* [What to produce]:
Count the lines of the data that have the word "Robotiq", then report the number without anything else.

[Saved data entries]
▶

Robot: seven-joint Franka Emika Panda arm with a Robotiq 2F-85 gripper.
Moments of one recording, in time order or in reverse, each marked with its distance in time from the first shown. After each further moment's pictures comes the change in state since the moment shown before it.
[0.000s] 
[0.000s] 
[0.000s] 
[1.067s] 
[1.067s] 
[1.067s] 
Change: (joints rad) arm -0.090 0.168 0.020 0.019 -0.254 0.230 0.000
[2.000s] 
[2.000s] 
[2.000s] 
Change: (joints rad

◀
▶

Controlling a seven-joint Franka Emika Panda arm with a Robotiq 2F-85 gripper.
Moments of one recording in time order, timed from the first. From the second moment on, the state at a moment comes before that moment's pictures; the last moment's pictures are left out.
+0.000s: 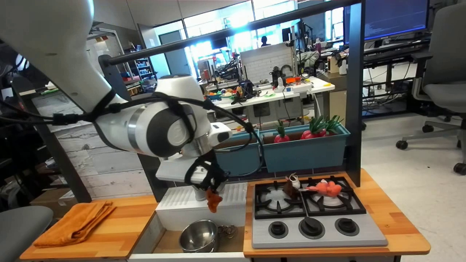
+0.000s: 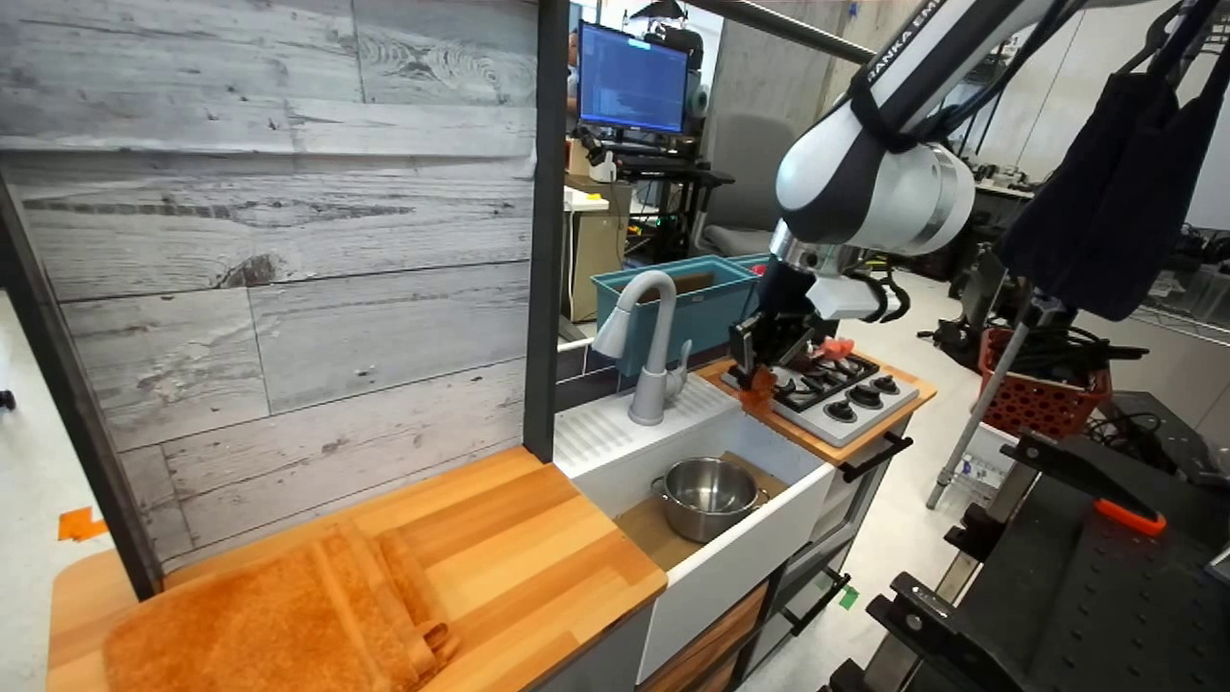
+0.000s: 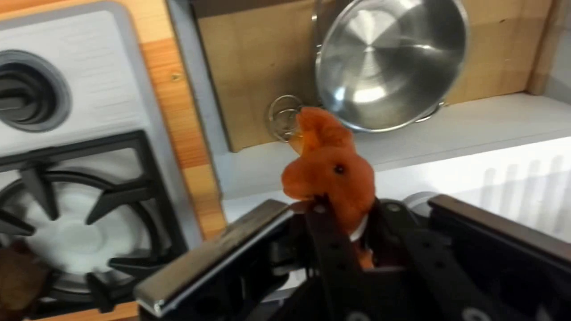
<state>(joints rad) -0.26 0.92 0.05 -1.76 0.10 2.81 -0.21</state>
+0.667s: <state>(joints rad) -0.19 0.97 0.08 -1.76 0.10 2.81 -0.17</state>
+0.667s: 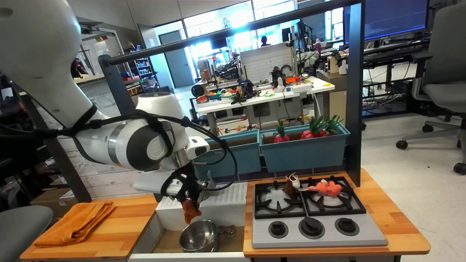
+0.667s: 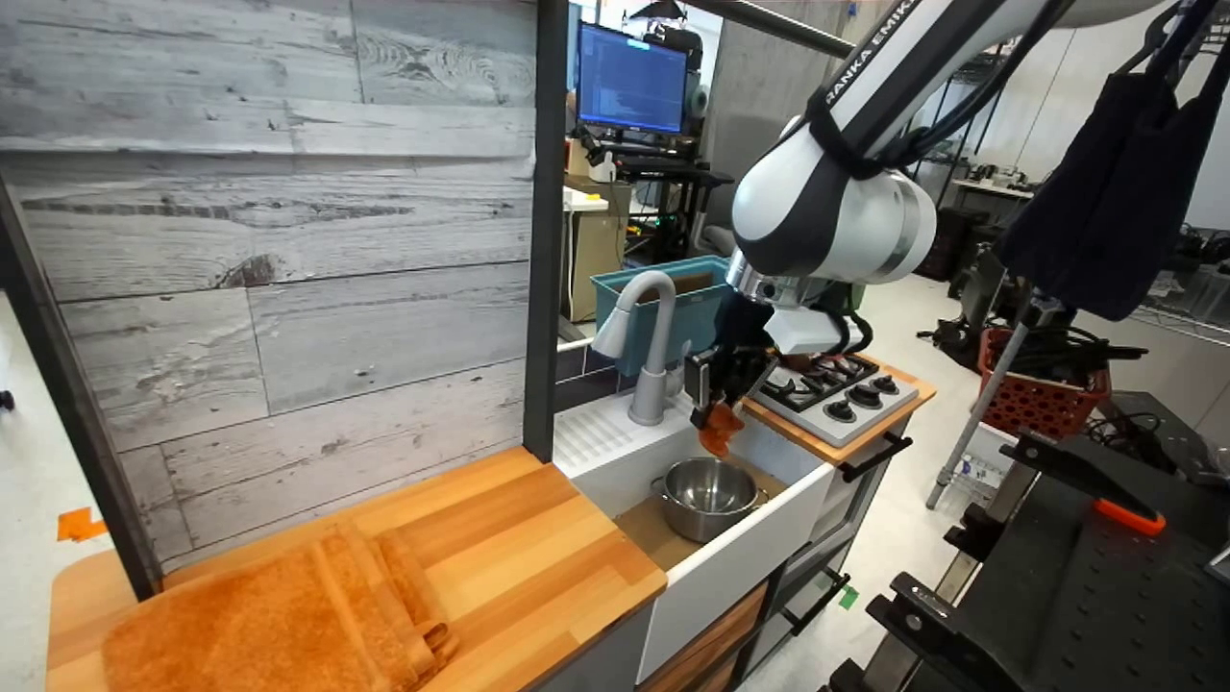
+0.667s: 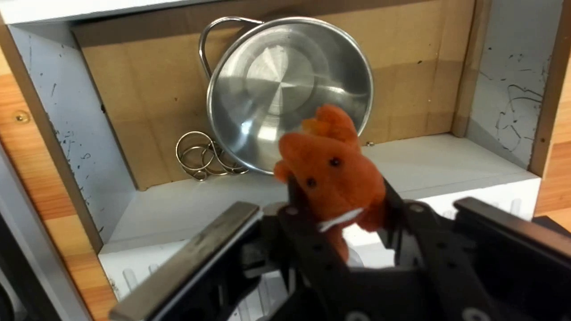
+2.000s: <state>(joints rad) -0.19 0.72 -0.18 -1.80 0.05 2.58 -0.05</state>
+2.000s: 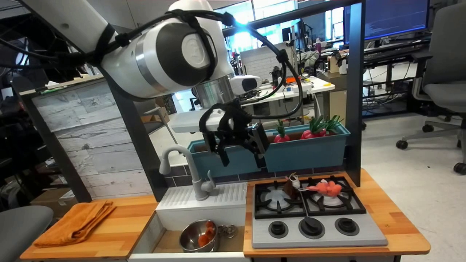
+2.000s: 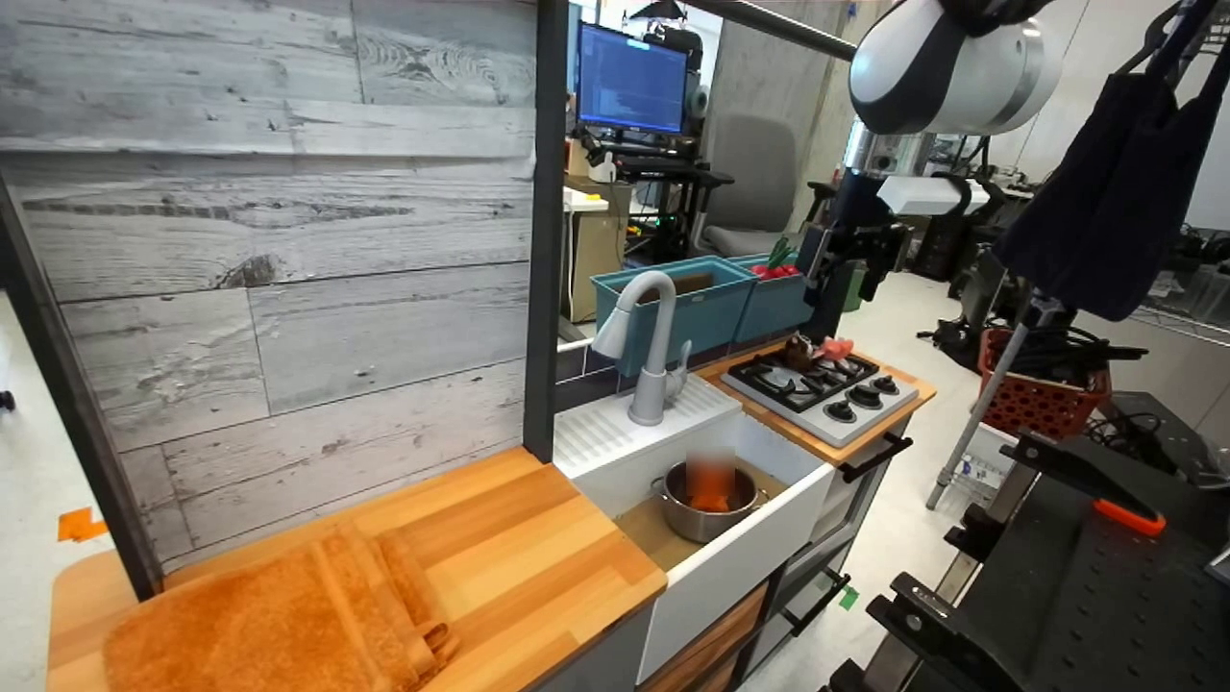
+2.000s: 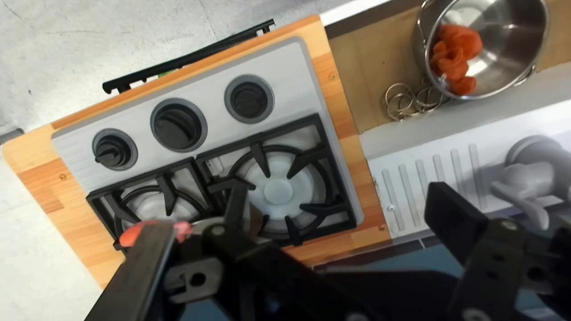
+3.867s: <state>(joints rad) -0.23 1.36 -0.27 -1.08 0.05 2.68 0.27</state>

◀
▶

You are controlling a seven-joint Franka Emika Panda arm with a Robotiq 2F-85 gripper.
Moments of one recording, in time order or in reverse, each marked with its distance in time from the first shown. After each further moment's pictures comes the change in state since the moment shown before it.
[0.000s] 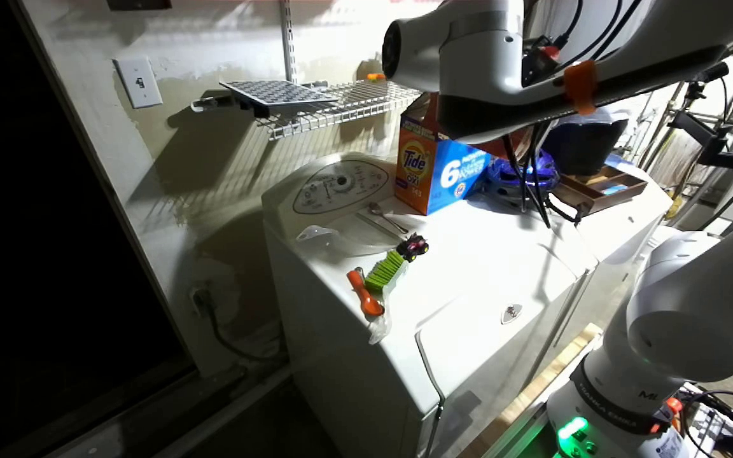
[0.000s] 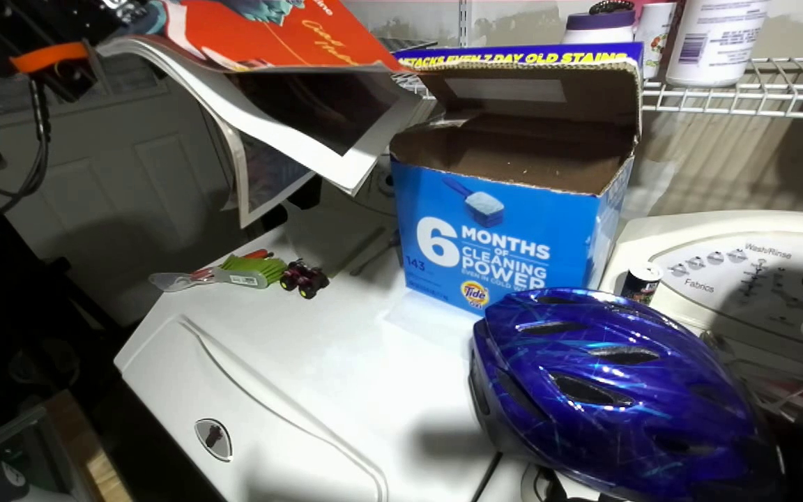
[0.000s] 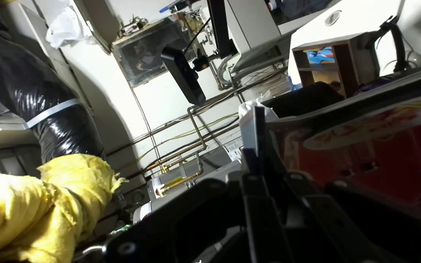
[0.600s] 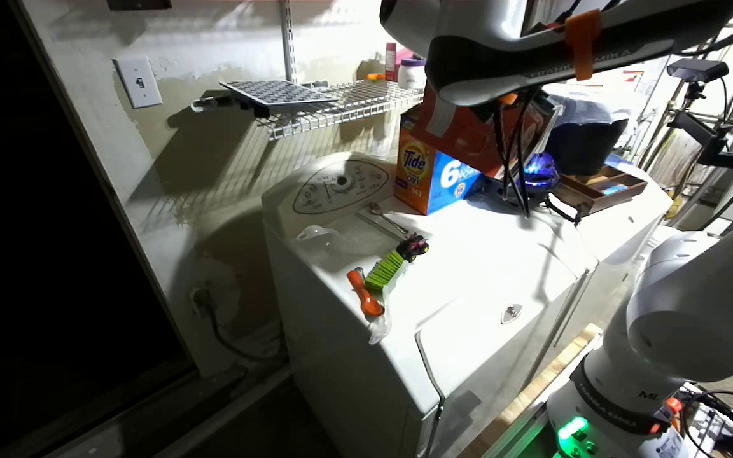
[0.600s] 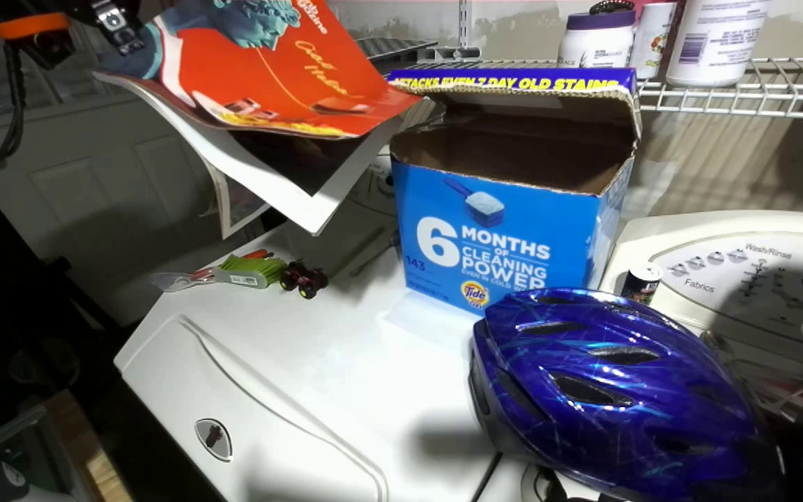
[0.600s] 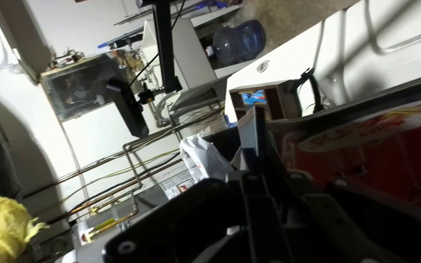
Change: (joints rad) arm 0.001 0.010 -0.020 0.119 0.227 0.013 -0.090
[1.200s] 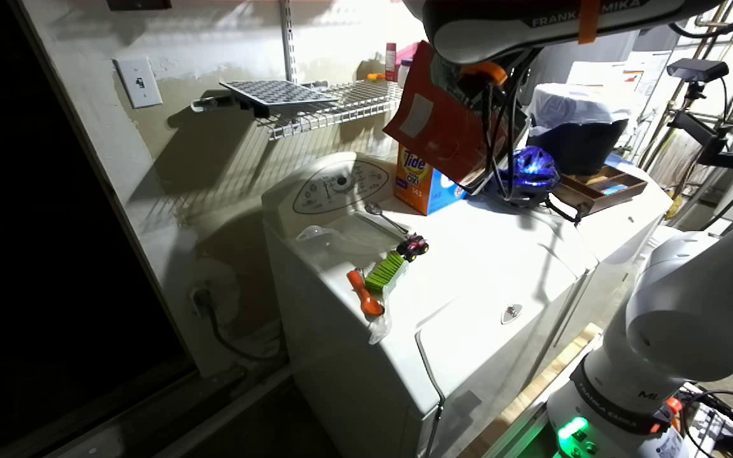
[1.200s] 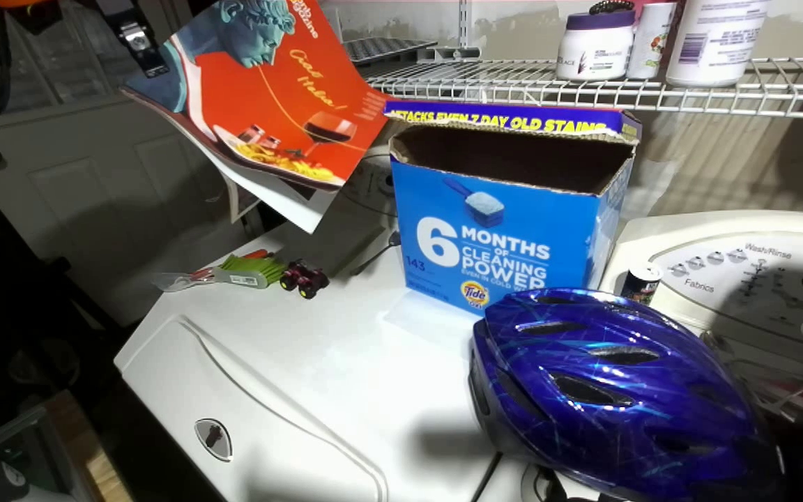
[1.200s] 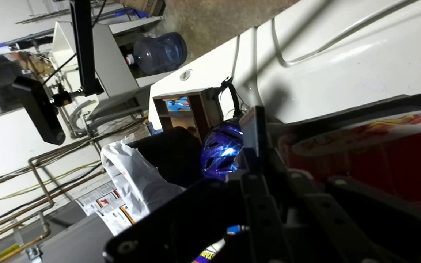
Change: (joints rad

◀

* [Result of the task]:
3